I focus on providing my children with environmentally-friendly, wrapper-free lunch box fillings (as suggested by school and childcare), which basically means I remove the muesli bar wrappers at home and put them in my own bin, rather than kindy’s bin.
Meanwhile, Bloom explains that he “only eats a really good piece of red meat maybe once a month”and tells us: “I sometimes look at a cow and think, that’s the most beautiful thing ever”.
It’s a statement so profound it deserves to become an inspirational poster alongside Prince Harry’s “What if every single one of us was a raindrop?”
The rest of Bloom’s day then involves hiking, weights and some form of ‘work’ for Amazon.
“I spend a lot of my time dreaming about roles for myself and others — for minorities and women. I’m trying to be a voice for everybody,” he explains.
Back in suburban reality, I spend the day with the sweaty body of a feverish four year old battling RSV stuck on top of me.
I too try to “be a voice for everybody” by breaking up a fight over Lego
Another seemingly healthy small child soon coughs a mouthful of droplets in my face.

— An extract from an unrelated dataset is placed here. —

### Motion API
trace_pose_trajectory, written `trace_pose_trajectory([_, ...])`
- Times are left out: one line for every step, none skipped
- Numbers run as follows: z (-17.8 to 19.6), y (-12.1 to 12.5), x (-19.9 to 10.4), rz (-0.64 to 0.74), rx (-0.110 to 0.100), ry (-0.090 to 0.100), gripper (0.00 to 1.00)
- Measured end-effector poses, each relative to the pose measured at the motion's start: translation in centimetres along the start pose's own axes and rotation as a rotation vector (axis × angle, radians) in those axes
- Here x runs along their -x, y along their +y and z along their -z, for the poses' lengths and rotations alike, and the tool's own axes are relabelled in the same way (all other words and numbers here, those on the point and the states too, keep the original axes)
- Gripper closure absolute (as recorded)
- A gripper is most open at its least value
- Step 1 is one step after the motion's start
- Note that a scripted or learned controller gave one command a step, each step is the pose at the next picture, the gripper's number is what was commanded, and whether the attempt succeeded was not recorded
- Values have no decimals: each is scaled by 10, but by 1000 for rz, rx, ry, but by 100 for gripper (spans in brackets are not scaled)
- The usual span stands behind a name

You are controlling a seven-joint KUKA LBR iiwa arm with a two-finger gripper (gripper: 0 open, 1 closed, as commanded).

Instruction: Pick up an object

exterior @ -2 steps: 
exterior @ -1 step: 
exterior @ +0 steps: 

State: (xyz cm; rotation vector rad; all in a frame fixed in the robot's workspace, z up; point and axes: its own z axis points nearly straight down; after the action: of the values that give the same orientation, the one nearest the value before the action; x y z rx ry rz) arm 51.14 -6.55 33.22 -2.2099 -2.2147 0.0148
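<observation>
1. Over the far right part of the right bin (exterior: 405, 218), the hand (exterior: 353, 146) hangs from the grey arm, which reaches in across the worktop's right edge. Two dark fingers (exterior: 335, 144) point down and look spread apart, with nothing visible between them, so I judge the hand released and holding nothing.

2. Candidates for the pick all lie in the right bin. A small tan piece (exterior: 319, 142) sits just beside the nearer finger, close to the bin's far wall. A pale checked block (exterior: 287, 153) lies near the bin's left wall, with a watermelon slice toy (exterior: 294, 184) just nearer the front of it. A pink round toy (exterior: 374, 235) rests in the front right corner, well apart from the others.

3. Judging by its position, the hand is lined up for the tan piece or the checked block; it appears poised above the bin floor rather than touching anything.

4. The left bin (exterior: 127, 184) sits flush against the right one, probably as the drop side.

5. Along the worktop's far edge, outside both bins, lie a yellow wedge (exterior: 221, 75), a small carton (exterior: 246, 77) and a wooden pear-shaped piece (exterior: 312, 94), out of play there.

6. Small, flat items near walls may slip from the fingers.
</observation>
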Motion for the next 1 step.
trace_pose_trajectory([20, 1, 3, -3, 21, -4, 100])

For a self care break, I clean the guinea pigs’ cage.
In the evening I watch five minutes of Q&A and switch to hours of mind numbing Bravo’s Summer House while folding never-ending piles of laundry.
At midnight I think about mopping the floors and instead go to bed.
And as I fall asleep, I take Gadot’s advice and imagine. I imagine a life of brain octane oil and eye gazing like Bloom’s.
And you know what? I’ll pass, thanks.
And for that, I am forever grateful for celebs and their weirdness to affirm that our treadmill of mundanity isn’t actually all that bad.